● **How to complete this task**:
Return only the final portion of the entries: the line with "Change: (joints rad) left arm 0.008" and every line after it, each one exact.
____________
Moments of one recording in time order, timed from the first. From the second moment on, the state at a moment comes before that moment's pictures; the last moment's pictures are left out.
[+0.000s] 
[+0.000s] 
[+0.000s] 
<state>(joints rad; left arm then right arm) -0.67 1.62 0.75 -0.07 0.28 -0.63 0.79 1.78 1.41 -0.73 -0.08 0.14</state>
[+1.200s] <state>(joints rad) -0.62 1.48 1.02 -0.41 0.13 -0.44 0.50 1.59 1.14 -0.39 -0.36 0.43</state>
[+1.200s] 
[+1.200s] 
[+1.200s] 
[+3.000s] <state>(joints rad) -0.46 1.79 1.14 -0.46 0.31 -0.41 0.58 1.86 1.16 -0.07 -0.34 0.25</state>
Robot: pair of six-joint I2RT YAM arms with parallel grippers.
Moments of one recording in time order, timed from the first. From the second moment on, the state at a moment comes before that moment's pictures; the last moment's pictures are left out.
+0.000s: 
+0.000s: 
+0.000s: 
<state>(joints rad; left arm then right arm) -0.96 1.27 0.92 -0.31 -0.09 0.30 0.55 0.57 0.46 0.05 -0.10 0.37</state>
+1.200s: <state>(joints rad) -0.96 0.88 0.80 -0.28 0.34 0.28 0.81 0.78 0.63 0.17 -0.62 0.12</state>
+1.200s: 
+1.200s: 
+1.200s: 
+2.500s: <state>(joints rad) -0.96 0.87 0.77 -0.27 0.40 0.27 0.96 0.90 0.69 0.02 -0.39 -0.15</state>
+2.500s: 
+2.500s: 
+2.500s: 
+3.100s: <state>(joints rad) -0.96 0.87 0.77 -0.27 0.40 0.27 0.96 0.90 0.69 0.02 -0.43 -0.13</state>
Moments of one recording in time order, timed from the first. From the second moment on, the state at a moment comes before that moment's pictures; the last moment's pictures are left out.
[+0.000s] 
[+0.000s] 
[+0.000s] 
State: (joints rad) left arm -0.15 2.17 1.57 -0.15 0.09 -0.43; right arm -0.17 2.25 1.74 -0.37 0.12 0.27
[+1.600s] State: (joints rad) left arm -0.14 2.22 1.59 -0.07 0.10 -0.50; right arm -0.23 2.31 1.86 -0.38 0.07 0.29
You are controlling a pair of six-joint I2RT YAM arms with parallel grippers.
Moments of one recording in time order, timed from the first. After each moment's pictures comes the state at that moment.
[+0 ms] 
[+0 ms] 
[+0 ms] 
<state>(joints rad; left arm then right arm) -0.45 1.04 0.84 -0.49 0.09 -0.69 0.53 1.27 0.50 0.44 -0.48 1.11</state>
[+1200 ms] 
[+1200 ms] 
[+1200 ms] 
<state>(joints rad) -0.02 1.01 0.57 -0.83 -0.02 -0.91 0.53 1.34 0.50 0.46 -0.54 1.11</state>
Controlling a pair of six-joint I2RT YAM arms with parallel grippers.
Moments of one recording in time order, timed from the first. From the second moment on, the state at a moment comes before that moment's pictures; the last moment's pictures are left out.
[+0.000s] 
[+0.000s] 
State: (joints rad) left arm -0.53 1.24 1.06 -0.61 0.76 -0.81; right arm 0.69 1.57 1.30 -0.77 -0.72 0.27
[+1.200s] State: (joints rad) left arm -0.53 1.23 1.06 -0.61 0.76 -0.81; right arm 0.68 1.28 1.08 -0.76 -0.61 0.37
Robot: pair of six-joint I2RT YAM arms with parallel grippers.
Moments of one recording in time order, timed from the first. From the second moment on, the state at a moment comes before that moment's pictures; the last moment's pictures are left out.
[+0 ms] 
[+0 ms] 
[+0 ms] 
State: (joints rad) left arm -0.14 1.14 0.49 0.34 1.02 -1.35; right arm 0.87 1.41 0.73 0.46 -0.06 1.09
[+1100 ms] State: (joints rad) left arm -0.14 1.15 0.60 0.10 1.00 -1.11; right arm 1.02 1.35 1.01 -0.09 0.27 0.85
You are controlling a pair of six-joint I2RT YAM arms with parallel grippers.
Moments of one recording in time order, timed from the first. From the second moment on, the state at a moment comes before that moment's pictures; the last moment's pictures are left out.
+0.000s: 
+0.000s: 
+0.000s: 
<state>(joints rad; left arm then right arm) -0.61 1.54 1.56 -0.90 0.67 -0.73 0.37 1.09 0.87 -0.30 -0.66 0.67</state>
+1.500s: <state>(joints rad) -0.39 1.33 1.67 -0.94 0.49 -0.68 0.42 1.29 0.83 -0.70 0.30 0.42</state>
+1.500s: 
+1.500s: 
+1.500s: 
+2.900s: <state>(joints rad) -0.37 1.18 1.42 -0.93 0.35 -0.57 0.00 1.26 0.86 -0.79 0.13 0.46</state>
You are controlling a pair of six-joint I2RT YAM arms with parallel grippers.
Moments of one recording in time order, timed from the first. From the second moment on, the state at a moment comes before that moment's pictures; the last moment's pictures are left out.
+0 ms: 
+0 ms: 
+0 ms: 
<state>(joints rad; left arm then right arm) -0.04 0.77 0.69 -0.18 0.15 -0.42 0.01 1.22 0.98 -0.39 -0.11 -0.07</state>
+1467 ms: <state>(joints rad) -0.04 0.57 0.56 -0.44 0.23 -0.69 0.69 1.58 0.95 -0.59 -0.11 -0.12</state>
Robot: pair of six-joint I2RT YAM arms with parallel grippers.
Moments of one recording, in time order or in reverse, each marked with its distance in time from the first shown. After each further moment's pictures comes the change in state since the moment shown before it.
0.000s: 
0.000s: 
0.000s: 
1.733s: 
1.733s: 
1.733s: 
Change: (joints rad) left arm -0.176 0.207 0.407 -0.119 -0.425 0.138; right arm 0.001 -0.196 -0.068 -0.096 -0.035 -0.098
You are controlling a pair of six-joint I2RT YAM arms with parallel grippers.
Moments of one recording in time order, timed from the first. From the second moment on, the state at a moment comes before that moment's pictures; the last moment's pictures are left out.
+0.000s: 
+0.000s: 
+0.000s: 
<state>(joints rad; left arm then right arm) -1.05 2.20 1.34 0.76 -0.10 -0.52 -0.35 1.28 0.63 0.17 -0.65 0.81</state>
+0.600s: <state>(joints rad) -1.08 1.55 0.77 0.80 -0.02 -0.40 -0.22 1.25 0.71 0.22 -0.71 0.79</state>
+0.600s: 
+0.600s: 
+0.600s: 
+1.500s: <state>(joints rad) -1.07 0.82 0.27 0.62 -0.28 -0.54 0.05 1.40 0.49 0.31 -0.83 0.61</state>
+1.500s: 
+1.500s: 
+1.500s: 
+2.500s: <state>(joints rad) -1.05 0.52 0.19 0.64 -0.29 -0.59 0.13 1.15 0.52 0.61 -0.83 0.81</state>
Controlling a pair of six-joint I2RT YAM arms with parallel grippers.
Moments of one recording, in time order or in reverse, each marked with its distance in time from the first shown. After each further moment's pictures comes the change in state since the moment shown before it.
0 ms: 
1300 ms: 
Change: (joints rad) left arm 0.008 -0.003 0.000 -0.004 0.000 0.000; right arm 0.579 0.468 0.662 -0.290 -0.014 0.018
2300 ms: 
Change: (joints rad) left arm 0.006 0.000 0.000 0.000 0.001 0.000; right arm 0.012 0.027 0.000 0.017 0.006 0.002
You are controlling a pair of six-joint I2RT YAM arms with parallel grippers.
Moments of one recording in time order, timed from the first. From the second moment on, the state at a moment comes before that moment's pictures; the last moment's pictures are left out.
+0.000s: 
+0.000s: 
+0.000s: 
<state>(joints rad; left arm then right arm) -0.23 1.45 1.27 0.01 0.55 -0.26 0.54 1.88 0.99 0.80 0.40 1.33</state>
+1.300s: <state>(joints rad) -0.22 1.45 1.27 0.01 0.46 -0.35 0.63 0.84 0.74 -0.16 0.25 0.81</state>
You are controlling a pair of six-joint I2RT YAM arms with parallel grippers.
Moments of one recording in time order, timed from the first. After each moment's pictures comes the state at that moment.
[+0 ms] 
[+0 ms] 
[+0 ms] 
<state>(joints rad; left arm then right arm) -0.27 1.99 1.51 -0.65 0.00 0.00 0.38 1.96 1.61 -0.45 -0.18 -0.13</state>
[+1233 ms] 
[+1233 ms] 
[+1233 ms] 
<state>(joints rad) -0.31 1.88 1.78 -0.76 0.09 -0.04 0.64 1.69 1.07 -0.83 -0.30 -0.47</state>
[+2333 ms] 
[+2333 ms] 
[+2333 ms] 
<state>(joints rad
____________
● **Response to this task**:
Change: (joints rad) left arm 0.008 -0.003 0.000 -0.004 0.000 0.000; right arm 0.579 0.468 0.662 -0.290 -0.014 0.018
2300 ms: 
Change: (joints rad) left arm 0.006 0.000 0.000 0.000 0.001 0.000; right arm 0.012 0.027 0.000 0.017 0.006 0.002
You are controlling a pair of six-joint I2RT YAM arms with parallel grippers.
Moments of one recording in time order, timed from the first. From the second moment on, the state at a moment comes before that moment's pictures; the last moment's pictures are left out.
+0.000s: 
+0.000s: 
+0.000s: 
<state>(joints rad; left arm then right arm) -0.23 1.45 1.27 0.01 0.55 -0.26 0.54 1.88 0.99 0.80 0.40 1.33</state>
+1.300s: <state>(joints rad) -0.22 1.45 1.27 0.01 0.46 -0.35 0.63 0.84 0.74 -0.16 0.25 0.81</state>
You are controlling a pair of six-joint I2RT YAM arms with parallel grippers.
Moments of one recording in time order, timed from the first. After each moment's pictures comes the state at that moment.
[+0 ms] 
[+0 ms] 
[+0 ms] 
<state>(joints rad; left arm then right arm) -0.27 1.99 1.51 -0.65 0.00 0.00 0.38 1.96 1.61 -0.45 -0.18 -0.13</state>
[+1233 ms] 
[+1233 ms] 
[+1233 ms] 
<state>(joints rad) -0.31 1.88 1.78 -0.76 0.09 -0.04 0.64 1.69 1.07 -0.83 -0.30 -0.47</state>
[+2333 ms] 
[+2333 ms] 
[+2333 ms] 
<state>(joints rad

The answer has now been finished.